Where the carbon dioxide gas used in the present process is mixed with other gases, such gases should be selected to avoid reducing the effectiveness of the carbon dioxide to lower the interfacial tension of oil. Hydrocarbons which are gaseous at the reservoir conditions, e.g., methane and ethane are compatible with carbon dioxide and are suitable for this purpose. The presence of nitrogen should, however, be minimized. In general, the influence of other gases on carbon dioxide in this respect can readily be determined in order to decide which gases that are available for injection purposes should be used. Also, the most favorable ratio of the quantities of gases injected can be easily ascertained by known tests. With most substantially nitrogen-free mixtures of gases inclusive of CO2, a mixture that contains enough CO2 to provide a partial pressure CO2 gas of at least about 30% of the total gas pressure will yield favorable results.

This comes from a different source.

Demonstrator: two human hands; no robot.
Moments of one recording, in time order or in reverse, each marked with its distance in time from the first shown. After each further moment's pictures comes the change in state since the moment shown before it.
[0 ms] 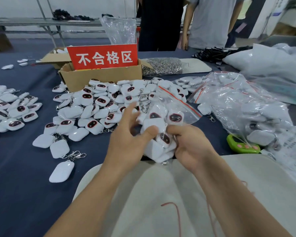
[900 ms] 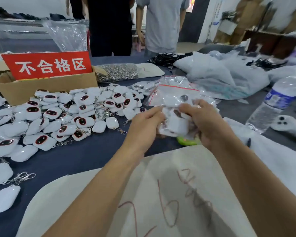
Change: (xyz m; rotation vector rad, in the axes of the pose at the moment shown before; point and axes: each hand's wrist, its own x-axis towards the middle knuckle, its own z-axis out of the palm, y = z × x) left_hand 0.018 0.067 0.116 -0.325 -0.370 -0.082; right_hand -0.041 -0.099 -0.099 -0.289 0.438 -0.253
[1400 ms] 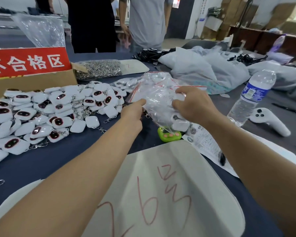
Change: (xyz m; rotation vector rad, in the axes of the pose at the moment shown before) left_hand 0.116 -0.035 0.036 -0.274 0.313 -0.423; right_hand 0.047 -0.016 -0.047 -1.024 0.070 -0.354
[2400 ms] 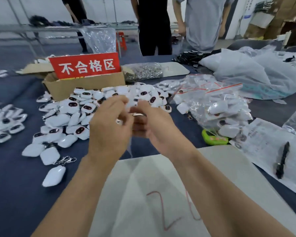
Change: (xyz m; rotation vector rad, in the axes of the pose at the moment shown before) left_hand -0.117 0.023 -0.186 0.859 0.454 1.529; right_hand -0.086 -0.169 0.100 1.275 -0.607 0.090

Where desirable the CO2 -containing gas that is flowed into the gas cap may be, at least in part, derived from an injection of an aqueous liquid which is saturated with and/or mixed with CO2 into a lower portion of the reservoir, preferably near the top of the aqueous liquid level in a reservoir that contains an oil layer sandwiched between a gas cap and a water layer. Similarly, hot aqueous and/or gaseous fluids can be injected and circulated within either or both of the gas or liquid layers within the reservoir. In such procedures the average total rates and locations of CO2 -containing fluid injections and substantially liquid-fluid productions are correlated so that the interface between the gas and liquid layers is kept at selected depths within the fracture network.